No record may be omitted; give all of them again exactly.
Exercise input Start Marker
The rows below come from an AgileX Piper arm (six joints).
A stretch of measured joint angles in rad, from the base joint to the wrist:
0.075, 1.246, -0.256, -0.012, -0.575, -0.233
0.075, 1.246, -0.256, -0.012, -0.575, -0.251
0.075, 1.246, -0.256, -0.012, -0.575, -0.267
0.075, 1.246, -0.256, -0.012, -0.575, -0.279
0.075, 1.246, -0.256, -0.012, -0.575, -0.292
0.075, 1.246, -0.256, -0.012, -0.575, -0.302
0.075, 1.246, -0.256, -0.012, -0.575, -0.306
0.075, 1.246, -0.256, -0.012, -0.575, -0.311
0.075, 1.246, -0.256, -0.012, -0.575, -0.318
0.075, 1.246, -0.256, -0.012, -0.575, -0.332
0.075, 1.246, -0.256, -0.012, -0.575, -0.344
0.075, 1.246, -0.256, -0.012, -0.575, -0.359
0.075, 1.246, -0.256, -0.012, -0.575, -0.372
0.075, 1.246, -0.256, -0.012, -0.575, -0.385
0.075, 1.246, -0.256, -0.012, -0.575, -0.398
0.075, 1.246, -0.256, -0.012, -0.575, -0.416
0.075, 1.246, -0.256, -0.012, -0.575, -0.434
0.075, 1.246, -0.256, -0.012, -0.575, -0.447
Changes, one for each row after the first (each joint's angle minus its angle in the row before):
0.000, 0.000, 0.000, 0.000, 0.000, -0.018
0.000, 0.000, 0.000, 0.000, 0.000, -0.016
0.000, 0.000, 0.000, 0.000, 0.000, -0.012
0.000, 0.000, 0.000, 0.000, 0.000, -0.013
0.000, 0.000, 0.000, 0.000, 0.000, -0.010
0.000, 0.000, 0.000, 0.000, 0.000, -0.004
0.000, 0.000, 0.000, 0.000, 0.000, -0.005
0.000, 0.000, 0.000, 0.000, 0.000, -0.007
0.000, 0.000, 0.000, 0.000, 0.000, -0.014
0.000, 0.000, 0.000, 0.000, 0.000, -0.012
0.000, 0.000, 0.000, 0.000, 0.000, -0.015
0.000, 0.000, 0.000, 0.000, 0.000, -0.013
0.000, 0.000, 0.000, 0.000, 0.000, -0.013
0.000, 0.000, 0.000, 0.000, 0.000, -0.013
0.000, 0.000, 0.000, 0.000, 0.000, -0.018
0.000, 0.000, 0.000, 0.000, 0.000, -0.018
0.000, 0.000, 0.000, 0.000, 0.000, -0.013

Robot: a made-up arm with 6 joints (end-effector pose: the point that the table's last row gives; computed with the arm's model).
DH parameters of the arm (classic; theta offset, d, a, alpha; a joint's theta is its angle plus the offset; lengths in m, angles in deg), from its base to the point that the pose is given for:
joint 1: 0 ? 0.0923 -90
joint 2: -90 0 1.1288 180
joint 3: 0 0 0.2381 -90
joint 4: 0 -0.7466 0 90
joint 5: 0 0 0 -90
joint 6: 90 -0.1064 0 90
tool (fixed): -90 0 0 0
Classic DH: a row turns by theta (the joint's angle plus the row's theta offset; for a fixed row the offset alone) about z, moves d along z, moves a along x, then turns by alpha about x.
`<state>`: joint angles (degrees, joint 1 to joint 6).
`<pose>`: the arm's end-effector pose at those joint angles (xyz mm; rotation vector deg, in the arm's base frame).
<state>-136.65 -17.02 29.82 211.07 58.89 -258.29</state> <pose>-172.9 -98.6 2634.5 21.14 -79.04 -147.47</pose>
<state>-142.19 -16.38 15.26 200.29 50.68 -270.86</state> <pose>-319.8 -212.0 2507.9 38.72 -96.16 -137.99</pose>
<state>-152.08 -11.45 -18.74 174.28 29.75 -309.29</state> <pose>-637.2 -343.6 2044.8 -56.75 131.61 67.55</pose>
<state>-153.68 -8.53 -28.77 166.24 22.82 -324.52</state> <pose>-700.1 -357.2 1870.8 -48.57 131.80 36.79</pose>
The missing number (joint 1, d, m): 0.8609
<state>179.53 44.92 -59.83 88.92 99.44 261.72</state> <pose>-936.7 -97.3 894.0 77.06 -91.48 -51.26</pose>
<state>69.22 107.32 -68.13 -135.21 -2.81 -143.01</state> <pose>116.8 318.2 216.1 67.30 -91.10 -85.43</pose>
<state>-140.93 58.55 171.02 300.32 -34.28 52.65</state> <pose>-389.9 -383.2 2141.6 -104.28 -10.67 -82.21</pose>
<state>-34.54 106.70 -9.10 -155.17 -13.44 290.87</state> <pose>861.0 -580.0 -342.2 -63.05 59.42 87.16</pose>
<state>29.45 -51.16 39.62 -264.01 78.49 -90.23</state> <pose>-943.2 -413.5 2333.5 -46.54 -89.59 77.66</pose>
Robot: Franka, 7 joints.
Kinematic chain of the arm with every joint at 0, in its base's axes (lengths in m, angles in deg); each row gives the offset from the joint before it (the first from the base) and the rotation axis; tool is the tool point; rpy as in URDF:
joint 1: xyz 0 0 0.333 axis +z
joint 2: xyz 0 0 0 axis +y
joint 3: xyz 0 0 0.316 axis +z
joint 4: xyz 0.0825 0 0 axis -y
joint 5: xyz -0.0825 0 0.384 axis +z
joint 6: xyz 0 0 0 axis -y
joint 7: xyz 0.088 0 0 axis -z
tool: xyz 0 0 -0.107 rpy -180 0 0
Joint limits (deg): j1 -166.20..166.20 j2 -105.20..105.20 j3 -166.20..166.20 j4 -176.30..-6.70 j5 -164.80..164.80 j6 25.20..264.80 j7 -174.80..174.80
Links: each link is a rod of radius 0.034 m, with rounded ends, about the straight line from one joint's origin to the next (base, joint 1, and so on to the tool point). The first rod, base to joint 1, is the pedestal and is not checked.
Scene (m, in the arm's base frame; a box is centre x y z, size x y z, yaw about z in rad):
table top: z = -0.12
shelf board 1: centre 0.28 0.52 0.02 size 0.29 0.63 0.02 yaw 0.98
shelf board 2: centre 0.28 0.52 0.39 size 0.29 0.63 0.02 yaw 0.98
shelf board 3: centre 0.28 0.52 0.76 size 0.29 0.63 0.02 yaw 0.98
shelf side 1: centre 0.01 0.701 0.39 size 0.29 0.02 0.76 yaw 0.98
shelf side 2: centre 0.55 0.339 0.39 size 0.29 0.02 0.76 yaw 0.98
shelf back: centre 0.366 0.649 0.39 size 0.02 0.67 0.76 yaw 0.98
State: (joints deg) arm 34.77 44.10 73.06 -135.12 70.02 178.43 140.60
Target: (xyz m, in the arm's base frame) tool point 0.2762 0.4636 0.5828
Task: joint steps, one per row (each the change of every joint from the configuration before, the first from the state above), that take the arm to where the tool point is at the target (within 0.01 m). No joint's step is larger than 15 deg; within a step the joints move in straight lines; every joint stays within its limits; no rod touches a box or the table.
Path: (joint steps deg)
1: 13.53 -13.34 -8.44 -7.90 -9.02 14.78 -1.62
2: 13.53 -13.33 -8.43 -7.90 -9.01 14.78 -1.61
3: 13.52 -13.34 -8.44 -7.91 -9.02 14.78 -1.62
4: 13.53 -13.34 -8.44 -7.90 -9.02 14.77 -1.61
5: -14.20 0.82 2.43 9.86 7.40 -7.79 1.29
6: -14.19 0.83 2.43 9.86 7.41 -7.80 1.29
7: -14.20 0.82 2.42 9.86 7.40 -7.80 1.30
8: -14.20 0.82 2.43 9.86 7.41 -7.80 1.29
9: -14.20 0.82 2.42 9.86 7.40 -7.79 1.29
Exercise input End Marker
§ **Completed exercise**
The rows below come from an AgileX Piper arm (six joints).
A stretch of measured joint angles in rad, from the base joint to the wrist:
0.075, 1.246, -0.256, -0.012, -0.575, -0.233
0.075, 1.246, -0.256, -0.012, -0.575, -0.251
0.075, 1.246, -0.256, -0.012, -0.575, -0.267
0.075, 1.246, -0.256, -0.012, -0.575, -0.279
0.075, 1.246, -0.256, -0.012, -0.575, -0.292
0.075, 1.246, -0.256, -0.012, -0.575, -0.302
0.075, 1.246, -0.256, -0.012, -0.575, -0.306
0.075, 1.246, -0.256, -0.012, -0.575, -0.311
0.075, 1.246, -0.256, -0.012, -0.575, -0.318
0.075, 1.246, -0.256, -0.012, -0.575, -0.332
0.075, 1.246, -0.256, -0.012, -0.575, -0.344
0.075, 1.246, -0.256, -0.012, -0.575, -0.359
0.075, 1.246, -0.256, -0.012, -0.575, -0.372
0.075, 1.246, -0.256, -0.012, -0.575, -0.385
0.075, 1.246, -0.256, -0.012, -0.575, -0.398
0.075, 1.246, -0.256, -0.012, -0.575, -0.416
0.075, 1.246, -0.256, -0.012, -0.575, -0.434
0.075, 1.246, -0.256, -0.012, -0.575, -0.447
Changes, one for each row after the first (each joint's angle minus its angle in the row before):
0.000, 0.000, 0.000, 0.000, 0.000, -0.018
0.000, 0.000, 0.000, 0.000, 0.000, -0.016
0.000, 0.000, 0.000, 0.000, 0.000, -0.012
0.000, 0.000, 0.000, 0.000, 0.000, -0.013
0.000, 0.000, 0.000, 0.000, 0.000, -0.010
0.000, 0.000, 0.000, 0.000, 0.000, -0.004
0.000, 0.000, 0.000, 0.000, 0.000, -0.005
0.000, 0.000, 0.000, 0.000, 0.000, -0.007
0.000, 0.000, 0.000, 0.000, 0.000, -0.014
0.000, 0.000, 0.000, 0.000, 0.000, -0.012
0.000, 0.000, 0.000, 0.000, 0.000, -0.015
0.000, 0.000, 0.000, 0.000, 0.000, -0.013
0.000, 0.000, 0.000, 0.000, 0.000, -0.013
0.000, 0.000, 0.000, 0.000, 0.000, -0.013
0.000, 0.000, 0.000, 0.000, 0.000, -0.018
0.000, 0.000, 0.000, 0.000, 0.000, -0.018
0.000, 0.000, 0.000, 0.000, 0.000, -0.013

Robot: a made-up arm with 6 joints (end-effector pose: the point that the table's last row gives; computed with the arm's model).
DH parameters of the arm (classic; theta offset, d, a, alpha; a joint's theta is its angle plus the offset; lengths in m, angles in deg), from its base to the point that the pose is given for:
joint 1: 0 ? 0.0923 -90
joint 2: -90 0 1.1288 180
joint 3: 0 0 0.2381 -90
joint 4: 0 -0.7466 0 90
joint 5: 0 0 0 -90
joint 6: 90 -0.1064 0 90
tool (fixed): -90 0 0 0
Classic DH: a row turns by theta (the joint's angle plus the row's theta offset; for a fixed row the offset alone) about z, moves d along z, moves a along x, then turns by alpha about x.
`<state>`: joint angles (degrees, joint 1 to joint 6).
`<pose>`: the arm's end-effector pose at those joint angles (xyz mm; rotation vector deg, in the arm's base frame).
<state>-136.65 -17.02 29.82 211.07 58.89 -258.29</state> <pose>-172.9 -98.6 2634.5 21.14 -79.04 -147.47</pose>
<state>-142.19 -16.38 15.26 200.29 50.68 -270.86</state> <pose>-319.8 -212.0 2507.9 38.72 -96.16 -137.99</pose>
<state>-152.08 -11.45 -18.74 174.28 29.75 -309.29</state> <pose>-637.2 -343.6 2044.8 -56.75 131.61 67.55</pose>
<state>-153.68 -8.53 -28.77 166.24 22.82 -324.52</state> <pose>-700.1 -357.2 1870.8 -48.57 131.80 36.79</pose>
The missing number (joint 1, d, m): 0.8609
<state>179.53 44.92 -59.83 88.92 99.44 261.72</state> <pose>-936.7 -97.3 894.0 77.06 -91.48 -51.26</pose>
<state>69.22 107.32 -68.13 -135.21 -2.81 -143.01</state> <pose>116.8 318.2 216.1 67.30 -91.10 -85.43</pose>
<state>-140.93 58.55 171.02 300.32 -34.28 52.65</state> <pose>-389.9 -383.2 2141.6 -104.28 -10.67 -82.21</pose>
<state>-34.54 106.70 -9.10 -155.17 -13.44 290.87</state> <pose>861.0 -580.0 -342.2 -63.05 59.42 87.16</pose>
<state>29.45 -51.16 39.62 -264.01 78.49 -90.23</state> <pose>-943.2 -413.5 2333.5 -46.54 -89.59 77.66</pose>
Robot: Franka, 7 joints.
Kinematic chain of the arm with every joint at 0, in its base's axes (lengths in m, angles in deg); each row gives the offset from the joint before it (the first from the base) and the rotation axis; tool is the tool point; rpy as in URDF:
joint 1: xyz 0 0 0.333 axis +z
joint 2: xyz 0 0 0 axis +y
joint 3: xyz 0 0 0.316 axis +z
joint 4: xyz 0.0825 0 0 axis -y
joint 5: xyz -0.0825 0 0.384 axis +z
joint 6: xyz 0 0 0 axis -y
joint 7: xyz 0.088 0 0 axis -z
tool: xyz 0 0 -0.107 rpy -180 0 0
Joint limits (deg): j1 -166.20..166.20 j2 -105.20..105.20 j3 -166.20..166.20 j4 -176.30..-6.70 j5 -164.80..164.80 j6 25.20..264.80 j7 -174.80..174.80
Links: each link is a rod of radius 0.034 m, with rounded ends, about the straight line from one joint's origin to the next (base, joint 1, and so on to the tool point). The first rod, base to joint 1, is the pedestal and is not checked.
Scene (m, in the arm's base frame; a box is centre x y z, size x y z, yaw about z in rad):
table top: z = -0.12
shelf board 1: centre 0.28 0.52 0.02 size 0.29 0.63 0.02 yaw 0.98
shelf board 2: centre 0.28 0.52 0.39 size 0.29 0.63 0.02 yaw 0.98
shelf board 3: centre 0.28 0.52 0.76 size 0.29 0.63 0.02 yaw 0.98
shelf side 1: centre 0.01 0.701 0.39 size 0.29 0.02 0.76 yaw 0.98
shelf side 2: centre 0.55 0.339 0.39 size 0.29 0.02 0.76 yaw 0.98
shelf back: centre 0.366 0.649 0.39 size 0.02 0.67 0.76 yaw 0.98
State: (joints deg) arm 34.77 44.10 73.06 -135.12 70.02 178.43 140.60
Target: (xyz m, in the arm's base frame) tool point 0.2762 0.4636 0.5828
Task: joint steps, one per row (each the change of every joint from the configuration before, the first from the state above), that take the arm to where the tool point is at the target (within 0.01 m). No joint's step is larger than 15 deg; within a step the joints move in straight lines; every joint stays within its limits; no rod touches a box or the table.
Path: (joint steps deg)
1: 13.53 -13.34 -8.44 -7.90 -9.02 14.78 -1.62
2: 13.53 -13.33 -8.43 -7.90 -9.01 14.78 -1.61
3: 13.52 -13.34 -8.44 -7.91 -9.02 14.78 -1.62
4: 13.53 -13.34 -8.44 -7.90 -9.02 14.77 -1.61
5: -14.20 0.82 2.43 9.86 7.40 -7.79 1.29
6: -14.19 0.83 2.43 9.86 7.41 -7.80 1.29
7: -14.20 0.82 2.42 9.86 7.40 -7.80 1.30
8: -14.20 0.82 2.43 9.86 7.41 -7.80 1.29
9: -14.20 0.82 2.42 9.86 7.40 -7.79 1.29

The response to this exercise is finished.